WORK ORDER:
Every line of the data below must be output exactly, with images left out.
GIVEN RECORDS Block Start
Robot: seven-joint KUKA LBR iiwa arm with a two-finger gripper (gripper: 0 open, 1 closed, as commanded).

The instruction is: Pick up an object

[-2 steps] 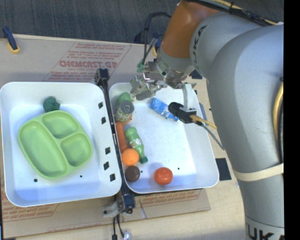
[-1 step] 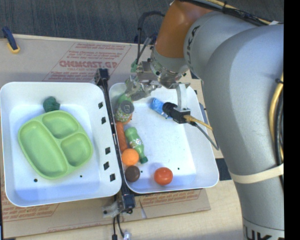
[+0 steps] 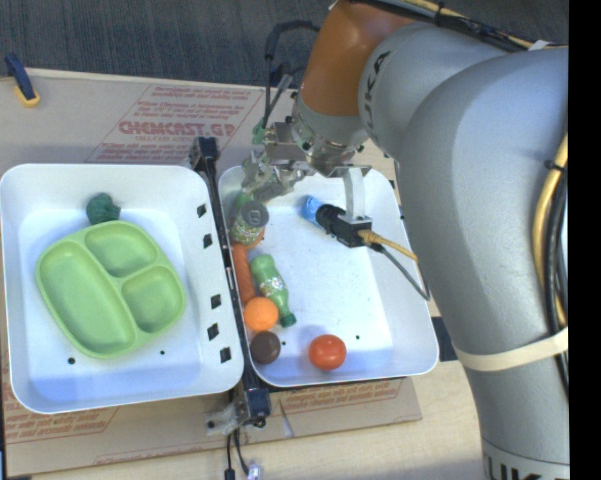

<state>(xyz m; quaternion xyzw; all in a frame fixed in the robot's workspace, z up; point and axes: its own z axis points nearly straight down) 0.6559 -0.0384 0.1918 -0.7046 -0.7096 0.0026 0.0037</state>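
The gripper (image 3: 268,168) hangs over the far left corner of the right bin (image 3: 380,298); whether it is open or closed cannot be told, and nothing is seen gripped. Directly beneath it lies a spice jar (image 3: 248,220). Along that bin's left wall, from far to near: a carrot (image 3: 242,264), a green bottle (image 3: 270,283), an orange ball (image 3: 261,315), a brown ball (image 3: 266,347). A red-orange ball (image 3: 327,352) lies near the front. The left bin (image 3: 40,183) holds a green divided plate (image 3: 110,286) and a dark green piece (image 3: 103,207).
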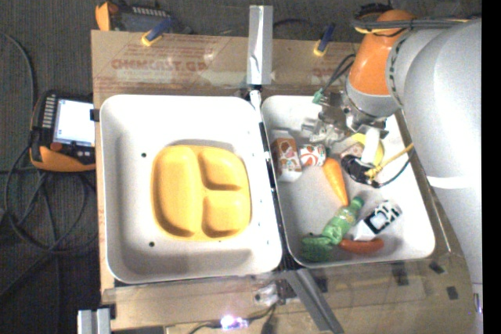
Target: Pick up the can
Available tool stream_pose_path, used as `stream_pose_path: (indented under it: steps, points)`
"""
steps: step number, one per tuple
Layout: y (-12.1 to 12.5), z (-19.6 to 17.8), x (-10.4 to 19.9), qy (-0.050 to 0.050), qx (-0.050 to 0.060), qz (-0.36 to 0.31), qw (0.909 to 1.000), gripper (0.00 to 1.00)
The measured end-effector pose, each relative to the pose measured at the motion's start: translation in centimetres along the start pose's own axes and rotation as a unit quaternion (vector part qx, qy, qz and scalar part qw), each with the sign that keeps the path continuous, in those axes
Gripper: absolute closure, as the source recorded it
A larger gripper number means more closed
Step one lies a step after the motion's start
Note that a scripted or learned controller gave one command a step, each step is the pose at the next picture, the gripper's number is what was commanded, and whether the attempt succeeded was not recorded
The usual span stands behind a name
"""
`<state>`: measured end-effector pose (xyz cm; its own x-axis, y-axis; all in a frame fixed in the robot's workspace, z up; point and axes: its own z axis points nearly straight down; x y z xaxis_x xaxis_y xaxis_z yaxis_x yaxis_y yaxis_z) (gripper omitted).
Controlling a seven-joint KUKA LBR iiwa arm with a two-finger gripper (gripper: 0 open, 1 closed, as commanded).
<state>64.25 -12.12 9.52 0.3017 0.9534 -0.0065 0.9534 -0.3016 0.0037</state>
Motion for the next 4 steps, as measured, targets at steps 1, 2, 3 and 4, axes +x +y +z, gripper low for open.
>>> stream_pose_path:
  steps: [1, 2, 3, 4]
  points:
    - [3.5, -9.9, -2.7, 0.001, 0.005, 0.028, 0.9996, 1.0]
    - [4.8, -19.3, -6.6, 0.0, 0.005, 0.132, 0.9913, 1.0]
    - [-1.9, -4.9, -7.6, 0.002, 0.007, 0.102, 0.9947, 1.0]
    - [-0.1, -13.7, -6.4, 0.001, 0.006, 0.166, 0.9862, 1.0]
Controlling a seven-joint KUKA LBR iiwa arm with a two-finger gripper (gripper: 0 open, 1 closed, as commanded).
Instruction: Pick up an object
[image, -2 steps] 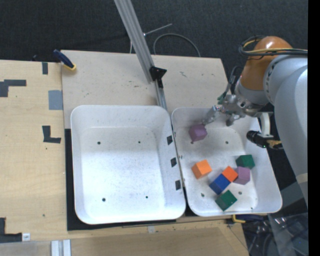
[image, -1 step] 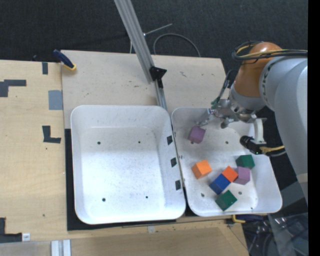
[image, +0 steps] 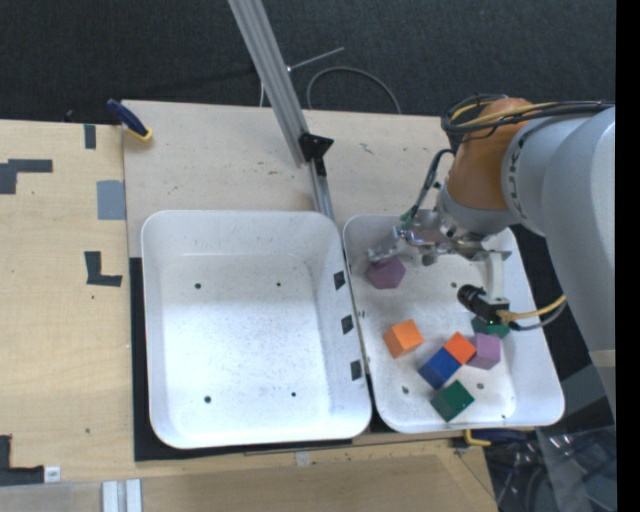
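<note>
My gripper (image: 405, 248) hangs over the far left part of the right bin (image: 530, 395), below the arm's orange band. A purple cube (image: 386, 273) lies right under it, slightly toward the front; I cannot make out whether they touch. Nearer the bin's front lie an orange cube (image: 404, 337), a blue cube (image: 438, 367), a small orange block (image: 460, 347), a pale purple block (image: 486, 351), a green cube (image: 452, 400) and a dark green piece (image: 491, 326).
The left bin (image: 160, 300) stands beside the right one, and their rims meet near the gripper. A slanted metal rail (image: 285, 95) runs down to the bins' far edge. The grey arm covers the right bin's far right corner.
</note>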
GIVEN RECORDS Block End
REPLY:
Robot: seven-joint KUKA LBR iiwa arm with a two-finger gripper (gripper: 0 open, 1 closed, as commanded).

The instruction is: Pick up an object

[-2 steps] 
[-1 step] 
[+0 steps] 

<state>(xyz m; quaternion xyzw; all in a frame fixed in the robot's workspace, z up; point and axes: its own z axis points nearly straight down) 0.6559 -0.0384 0.1918 -0.7046 -0.7096 0.0026 0.0037</state>
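The gripper (image 3: 268,168) hangs over the far left corner of the right bin (image 3: 380,298); whether it is open or closed cannot be told, and nothing is seen gripped. Directly beneath it lies a spice jar (image 3: 248,220). Along that bin's left wall, from far to near: a carrot (image 3: 242,264), a green bottle (image 3: 270,283), an orange ball (image 3: 261,315), a brown ball (image 3: 266,347). A red-orange ball (image 3: 327,352) lies near the front. The left bin (image 3: 40,183) holds a green divided plate (image 3: 110,286) and a dark green piece (image 3: 103,207).
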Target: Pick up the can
Available tool stream_pose_path, used as `stream_pose_path: (indented under it: steps, points)`
"""
steps: step number, one per tuple
Layout: y (-12.1 to 12.5), z (-19.6 to 17.8), x (-10.4 to 19.9), qy (-0.050 to 0.050), qx (-0.050 to 0.060), qz (-0.36 to 0.31), qw (0.909 to 1.000), gripper (0.00 to 1.00)
The measured end-effector pose, each relative to the pose measured at the motion's start: translation in centimetres along the start pose's own axes and rotation as a unit quaternion (vector part qx, qy, qz and scalar part qw), each with the sign that keeps the path continuous, in those axes
Gripper: absolute closure, as the source recorded it
A larger gripper number means more closed
Step one lies a step after the motion's start
Note that a scripted or learned controller gave one command a step, each step is the pose at the next picture, the gripper's number is what was commanded, and whether the attempt succeeded was not recorded
The usual span stands behind a name
"""
`<state>`: measured end-effector pose (xyz cm; its own x-axis, y-axis; all in a frame fixed in the robot's workspace, z up; point and axes: its own z axis points nearly straight down; x y z xaxis_x xaxis_y xaxis_z yaxis_x yaxis_y yaxis_z) (gripper omitted).
Controlling a seven-joint KUKA LBR iiwa arm with a two-finger gripper (gripper: 0 open, 1 closed, as commanded).
<state>64.25 -12.12 9.52 0.3017 0.9534 -0.0065 0.9534 -0.3016 0.0037</state>
Motion for the next 4 steps, as measured, targets at steps 1, 2, 3 and 4, axes +x +y +z, gripper low for open.
>>> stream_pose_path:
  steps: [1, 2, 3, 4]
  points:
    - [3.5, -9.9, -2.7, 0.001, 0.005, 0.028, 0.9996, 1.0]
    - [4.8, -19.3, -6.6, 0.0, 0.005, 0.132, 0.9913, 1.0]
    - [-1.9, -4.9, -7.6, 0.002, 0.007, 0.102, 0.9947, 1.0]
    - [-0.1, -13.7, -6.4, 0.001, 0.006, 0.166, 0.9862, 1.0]
Controlling a seven-joint KUKA LBR iiwa arm with a two-finger gripper (gripper: 0 open, 1 closed, as commanded).
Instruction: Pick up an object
[image, -2 steps] 
[image, -1 step] 
[image, +0 steps] 
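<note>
My gripper (image: 405, 248) hangs over the far left part of the right bin (image: 530, 395), below the arm's orange band. A purple cube (image: 386, 273) lies right under it, slightly toward the front; I cannot make out whether they touch. Nearer the bin's front lie an orange cube (image: 404, 337), a blue cube (image: 438, 367), a small orange block (image: 460, 347), a pale purple block (image: 486, 351), a green cube (image: 452, 400) and a dark green piece (image: 491, 326).
The left bin (image: 160, 300) stands beside the right one, and their rims meet near the gripper. A slanted metal rail (image: 285, 95) runs down to the bins' far edge. The grey arm covers the right bin's far right corner.
</note>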

Work on this exercise has concluded.